Check each line of the data below for the word "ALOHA", then extract the ones that have it.
[[ Material provided, beginning ]]
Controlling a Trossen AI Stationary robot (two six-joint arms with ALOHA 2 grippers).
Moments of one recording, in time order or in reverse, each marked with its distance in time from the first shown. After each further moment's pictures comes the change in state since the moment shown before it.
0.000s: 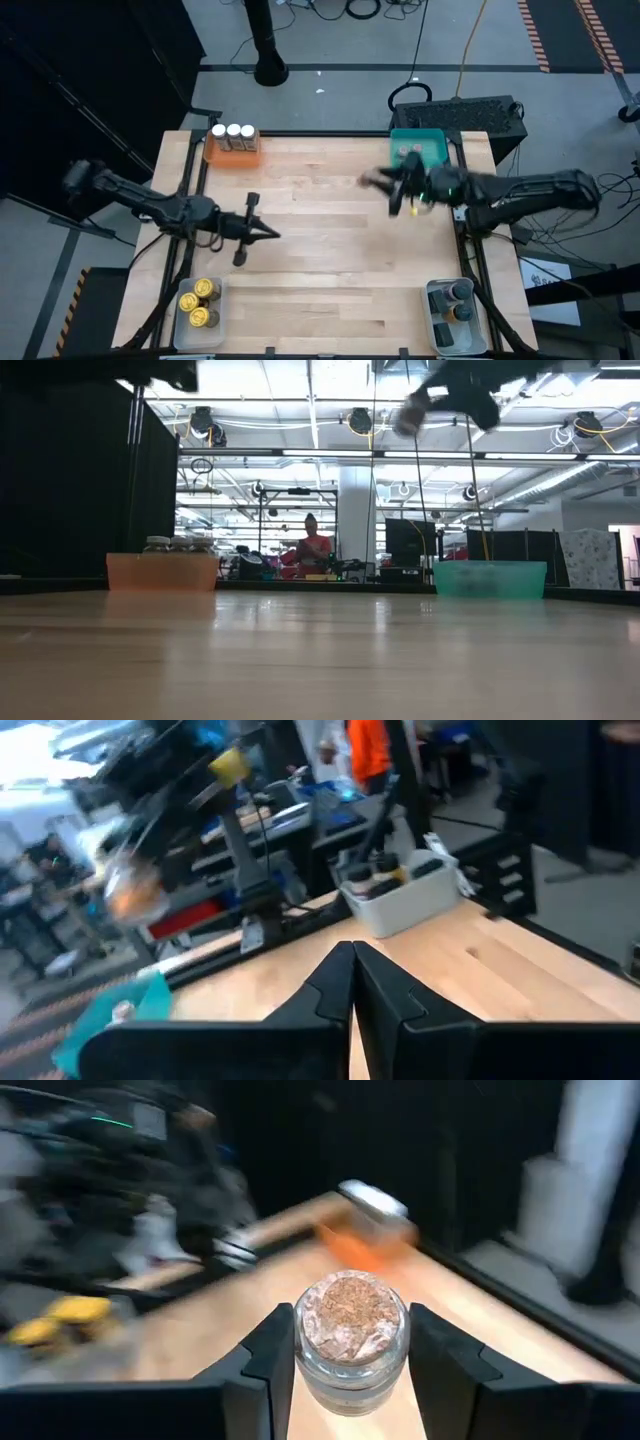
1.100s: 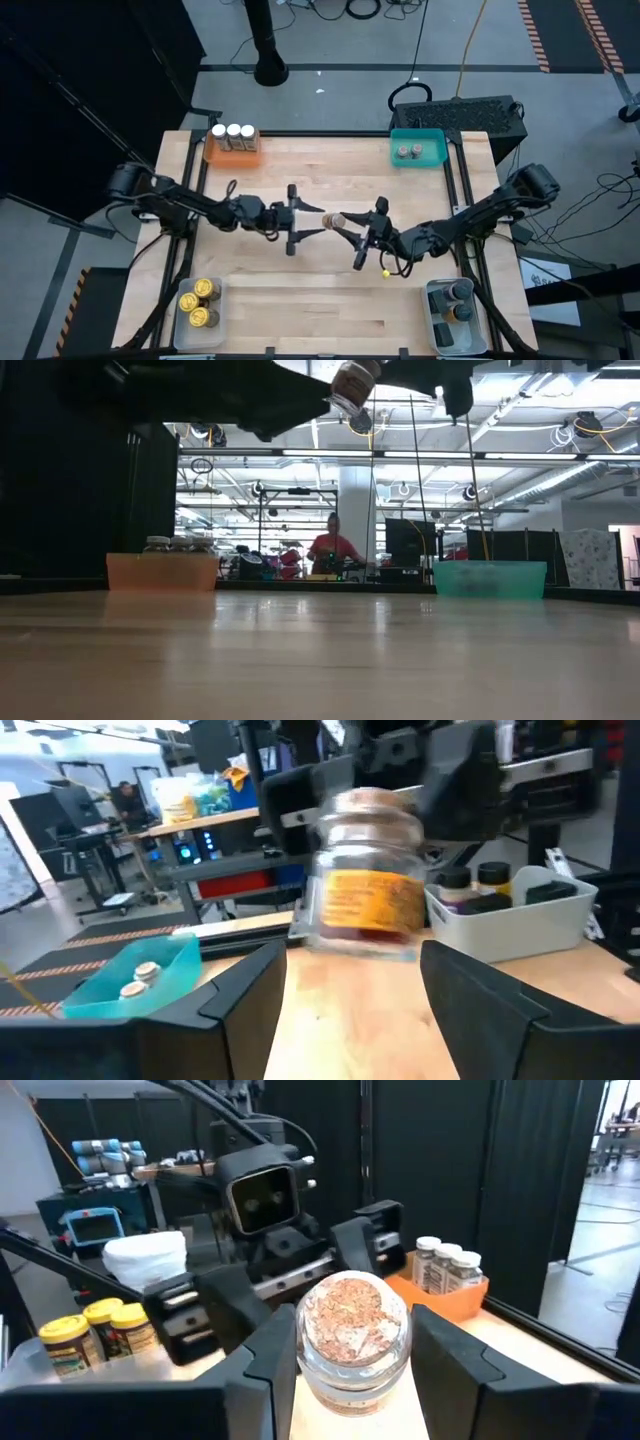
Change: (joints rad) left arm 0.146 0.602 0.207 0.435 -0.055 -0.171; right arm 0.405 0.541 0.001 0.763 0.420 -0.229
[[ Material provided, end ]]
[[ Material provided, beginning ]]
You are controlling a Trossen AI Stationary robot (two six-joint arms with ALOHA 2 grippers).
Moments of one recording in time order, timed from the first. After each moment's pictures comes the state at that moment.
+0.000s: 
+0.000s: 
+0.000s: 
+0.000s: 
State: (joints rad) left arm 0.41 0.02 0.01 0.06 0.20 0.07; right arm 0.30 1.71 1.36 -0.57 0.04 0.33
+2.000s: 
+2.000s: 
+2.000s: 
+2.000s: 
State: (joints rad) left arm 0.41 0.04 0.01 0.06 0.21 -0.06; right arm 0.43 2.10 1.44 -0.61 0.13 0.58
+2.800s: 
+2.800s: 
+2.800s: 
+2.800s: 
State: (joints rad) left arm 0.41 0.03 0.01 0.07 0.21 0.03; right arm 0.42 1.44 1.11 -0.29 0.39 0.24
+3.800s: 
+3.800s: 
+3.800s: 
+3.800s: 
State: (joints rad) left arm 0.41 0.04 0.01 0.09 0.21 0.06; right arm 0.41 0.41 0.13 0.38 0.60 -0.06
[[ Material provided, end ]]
**Answer box**
Controlling a Trossen AI Stationary robot (two six-joint arms with ALOHA 2 grippers).
You are controlling a Trossen AI Stationary robot (two six-joint arms with ALOHA 2 grippers).

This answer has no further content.